Brassicas are very susceptible to damage by the infamous cabbage white butterfly. They are one of the most common butterflies in your garden that lay eggs on the underside of the leaves that ultimately hatch into caterpillars and eat your crop. The eggs look like tiny white dots about the size of a pinhead.

Aphids and mites can also be an issue; they cause damage by sucking the sap out of new growth and established leaves. Organic pest control methods are the safest solution to overcome or prevent these issues. Remove caterpillars and squash their eggs with your fingers and use organic horticultural oil on unwanted insects to smother them. The ultimate control for caterpillars and protection from birds is to erect a fine netting over the entire crop. This also helps to deter other pests at night, such as possums and protects them from hail damage. To deter snails and slugs, try spreading crushed eggshells or used coffee beans around the perimeter of your seedlings.

Ongoing care

Commence a liquid feeding regime every three weeks, alternating between Hoselink’s Plant Health Seaweed Tonic and Super Grow Garden Fertiliser, and maintain this right up until harvest time. In addition, mulching with hay or pea straw will assist in suppressing weeds and helping to maintain soil moisture.

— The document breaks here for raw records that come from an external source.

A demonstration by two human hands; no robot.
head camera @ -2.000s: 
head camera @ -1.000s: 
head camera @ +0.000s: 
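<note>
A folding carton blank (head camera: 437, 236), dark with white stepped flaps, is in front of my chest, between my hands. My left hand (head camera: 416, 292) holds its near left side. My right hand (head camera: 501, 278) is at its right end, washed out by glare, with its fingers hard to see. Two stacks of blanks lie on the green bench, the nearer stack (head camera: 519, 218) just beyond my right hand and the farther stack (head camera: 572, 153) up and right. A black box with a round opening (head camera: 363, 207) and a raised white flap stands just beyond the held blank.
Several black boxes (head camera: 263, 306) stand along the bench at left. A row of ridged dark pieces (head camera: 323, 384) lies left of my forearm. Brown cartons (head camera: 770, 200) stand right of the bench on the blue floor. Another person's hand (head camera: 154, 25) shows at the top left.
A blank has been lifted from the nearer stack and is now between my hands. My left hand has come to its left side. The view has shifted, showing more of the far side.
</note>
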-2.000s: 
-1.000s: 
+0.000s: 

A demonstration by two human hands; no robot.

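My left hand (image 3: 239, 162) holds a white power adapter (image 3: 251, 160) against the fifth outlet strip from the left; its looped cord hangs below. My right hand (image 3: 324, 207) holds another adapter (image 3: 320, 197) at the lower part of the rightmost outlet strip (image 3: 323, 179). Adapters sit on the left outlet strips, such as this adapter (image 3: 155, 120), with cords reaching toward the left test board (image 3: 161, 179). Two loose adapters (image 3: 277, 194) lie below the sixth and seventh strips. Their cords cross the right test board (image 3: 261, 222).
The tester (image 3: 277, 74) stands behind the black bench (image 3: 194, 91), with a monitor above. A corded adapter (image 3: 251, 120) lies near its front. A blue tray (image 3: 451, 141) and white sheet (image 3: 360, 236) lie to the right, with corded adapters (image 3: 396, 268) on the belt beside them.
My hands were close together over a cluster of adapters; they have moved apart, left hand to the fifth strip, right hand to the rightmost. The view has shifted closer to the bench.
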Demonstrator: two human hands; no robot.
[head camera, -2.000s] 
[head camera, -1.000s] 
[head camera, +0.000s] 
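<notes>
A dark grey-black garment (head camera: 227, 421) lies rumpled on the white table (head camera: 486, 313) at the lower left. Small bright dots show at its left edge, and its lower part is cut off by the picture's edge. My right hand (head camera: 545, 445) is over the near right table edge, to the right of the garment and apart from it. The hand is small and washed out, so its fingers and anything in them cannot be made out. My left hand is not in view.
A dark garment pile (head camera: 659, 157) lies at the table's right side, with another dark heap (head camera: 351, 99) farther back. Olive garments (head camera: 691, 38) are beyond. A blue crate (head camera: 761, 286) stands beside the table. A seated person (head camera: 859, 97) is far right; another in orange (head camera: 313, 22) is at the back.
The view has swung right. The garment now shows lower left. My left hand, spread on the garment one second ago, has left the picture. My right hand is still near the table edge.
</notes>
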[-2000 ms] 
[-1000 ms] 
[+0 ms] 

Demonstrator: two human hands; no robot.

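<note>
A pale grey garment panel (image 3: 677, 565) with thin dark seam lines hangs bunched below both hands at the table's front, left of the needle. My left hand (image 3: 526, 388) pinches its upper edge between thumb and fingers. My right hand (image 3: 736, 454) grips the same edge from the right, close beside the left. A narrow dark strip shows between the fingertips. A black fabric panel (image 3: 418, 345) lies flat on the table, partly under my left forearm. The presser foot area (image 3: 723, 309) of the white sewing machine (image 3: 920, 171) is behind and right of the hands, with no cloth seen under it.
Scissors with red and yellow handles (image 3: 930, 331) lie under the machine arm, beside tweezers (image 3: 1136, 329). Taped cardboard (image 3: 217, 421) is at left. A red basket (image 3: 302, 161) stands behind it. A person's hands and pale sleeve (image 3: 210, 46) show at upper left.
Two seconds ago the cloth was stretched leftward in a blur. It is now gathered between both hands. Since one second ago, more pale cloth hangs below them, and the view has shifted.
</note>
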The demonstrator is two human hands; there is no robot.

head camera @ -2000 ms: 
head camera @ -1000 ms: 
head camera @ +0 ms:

  • Broccoli - Harvest the main head once they have reached full size and the individual florets are still closed and tight. If left for too long, they will open and eventually go to flower. Once the main head is harvested, don’t pull the plant out, some varieties throw out small broccoli side shoots that allow you to cut and come again.
  • Cauliflower - Harvest when the head or curd is well-formed, tight and firm. If left for too long, the curd tends to open and split.
  • Brussels sprouts - They are ready for harvest once they are 1 or 2 inches in diameter. Harvest from the bottom up, removing yellowing leaves as you go.
  • Cabbage - Harvest the heads when they have reached the desired size and are nice and firm. Simply cut them with a sharp knife just above ground level at their base.
  • Kale - Baby kale leaves can be ready in as little as four weeks after planting; larger leaves will take longer. Pick them individually, starting with the lowest and outermost leaves and working towards the centre of the plant. Picking mature leaves will encourage lots of new growth to occur.
  • Kohlrabi - Harvest when they are 2.5-4 inches in diameter by cutting them with a sharp knife at the base.
  • Turnips and swedes - These are fast-growing crops like radishes. Harvest after 6-10 weeks by lifting out the root once it’s about 2-3 inches wide.